WORK INSTRUCTIONS: Look through the lines below, find those with the word "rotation", and copy them.

--- DATA PROVIDED ---

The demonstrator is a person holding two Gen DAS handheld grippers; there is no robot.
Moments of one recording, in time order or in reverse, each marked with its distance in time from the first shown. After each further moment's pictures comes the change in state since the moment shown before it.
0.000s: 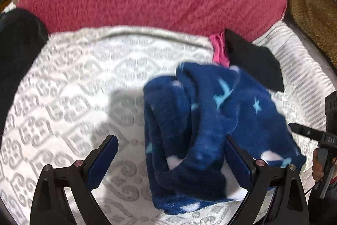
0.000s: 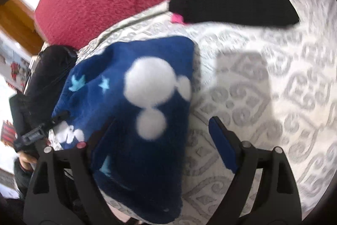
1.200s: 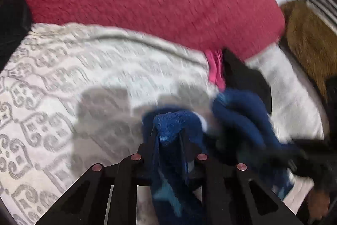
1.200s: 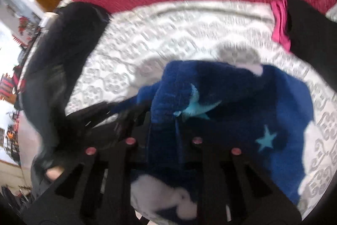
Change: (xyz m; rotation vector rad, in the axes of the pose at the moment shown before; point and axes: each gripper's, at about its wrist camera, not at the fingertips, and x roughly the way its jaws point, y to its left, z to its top) left arm 0.041 0.050 0.039 -0.119 -0.051 -0.195; right arm 0.075 0.207 0.052 -0.234 0.171 0.034
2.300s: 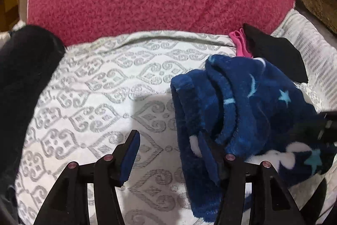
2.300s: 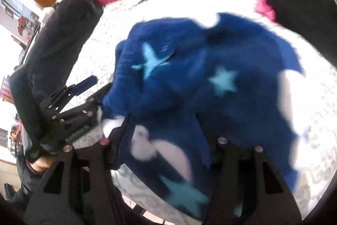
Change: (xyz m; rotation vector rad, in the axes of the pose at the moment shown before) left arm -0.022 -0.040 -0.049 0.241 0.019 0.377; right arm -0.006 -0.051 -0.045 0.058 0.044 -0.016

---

EXERCISE OUTPUT:
Change: (xyz m; rotation vector rad, in the axes of the pose at the moment shown before; point and axes: each gripper's, at about its wrist camera, not at the fingertips, and x roughly the way its jaws point, y to its left, z to its top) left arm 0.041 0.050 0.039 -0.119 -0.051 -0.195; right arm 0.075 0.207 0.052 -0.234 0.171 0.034
Change: (xyz m; rotation vector rad, in the axes of the pose at the moment shown before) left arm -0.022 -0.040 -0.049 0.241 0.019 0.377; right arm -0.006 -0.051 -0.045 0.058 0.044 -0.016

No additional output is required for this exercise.